Daniel Caprice
- Born: Daniel Jonathan Caprice 20 October 1989 (age 36) Chatham, Kent, England
- Height: 5 ft 10 in (1.78 m)
- Weight: 82 kg (12 st 13 lb; 181 lb)
- School: Chatham Grammar Sevenoaks School

Rugby union career
- Position(s): Wing Fullback

Senior career
- Years: Team / Apps / (Points)
- 2005–2008: Saracens
- 2009–2011: Blackheath / 17 / (55)
- 2011: Biarritz / 5 / (5)
- 2012–2013: London Welsh / 7 / (5)

Provincial / State sides
- Years: Team / Apps / (Points)
- 2012: Northland / 7 / (5)
- Correct as of 13 October 2012

National sevens team
- Years: Team /  / Comps
- 2009–2011: England /  / 16

= Daniel Caprice =

English rugby union player

Daniel Caprice (born 20 October 1989 in Chatham, Kent) is a retired Rugby Union player who last played as Wing and fullback for London Welsh in the Aviva Premiership.

Dan began playing rugby aged 8 at Medway Rugby Club, Rochester. He moved on to Maidstone RFC aged 10, where he played as Wing. Dan left Chatham Grammar School for Boys in 2006 to take up the Findlay Sports Scholarship at Sevenoaks School in Kent.

Dan left Sevenoaks School with an International Baccalaureate Diploma. He trained full-time with the Saracens Academy.

Dan Caprice scored for Saracens in their draw against the British Army.
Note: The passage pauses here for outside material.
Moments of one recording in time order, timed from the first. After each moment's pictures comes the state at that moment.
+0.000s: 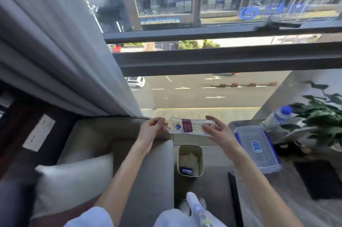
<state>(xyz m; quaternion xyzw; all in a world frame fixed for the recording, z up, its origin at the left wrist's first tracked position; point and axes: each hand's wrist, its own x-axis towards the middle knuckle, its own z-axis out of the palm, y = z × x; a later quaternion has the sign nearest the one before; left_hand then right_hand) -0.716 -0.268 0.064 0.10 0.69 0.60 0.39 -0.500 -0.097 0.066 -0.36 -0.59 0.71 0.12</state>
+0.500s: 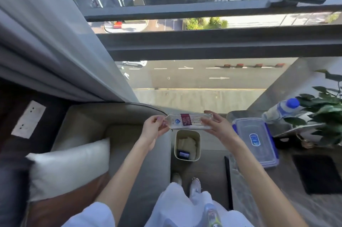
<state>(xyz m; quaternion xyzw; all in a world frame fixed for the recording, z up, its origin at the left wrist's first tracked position) -0.689 -0.232 0.032 -0.01 0.68 0.59 0.43 -0.506 -0.051 0.030 -0.40 -0.55 0.73 0.05</state>
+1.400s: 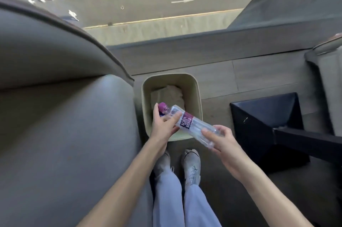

Caprice also helped Saracens claim their first trophy in the Plate competition of the Middlesex Sevens. Caprice scored 3 tries in Blackheath's 85–24 win over Waterloo.

On 23 June 2011, Caprice signed for French Top 14 side Biarritz Olympique.

Caprice left Biarritz in the last year of his contract and moved to New Zealand in 2012 where he signed with ITM Cup side Northland.

He returned to the UK in November 2012 and joined London Welsh.

In 2016, Caprice trialled with Bradford Bulls. He entered as a contestant on 9Go! reality TV show The NRL Rookie.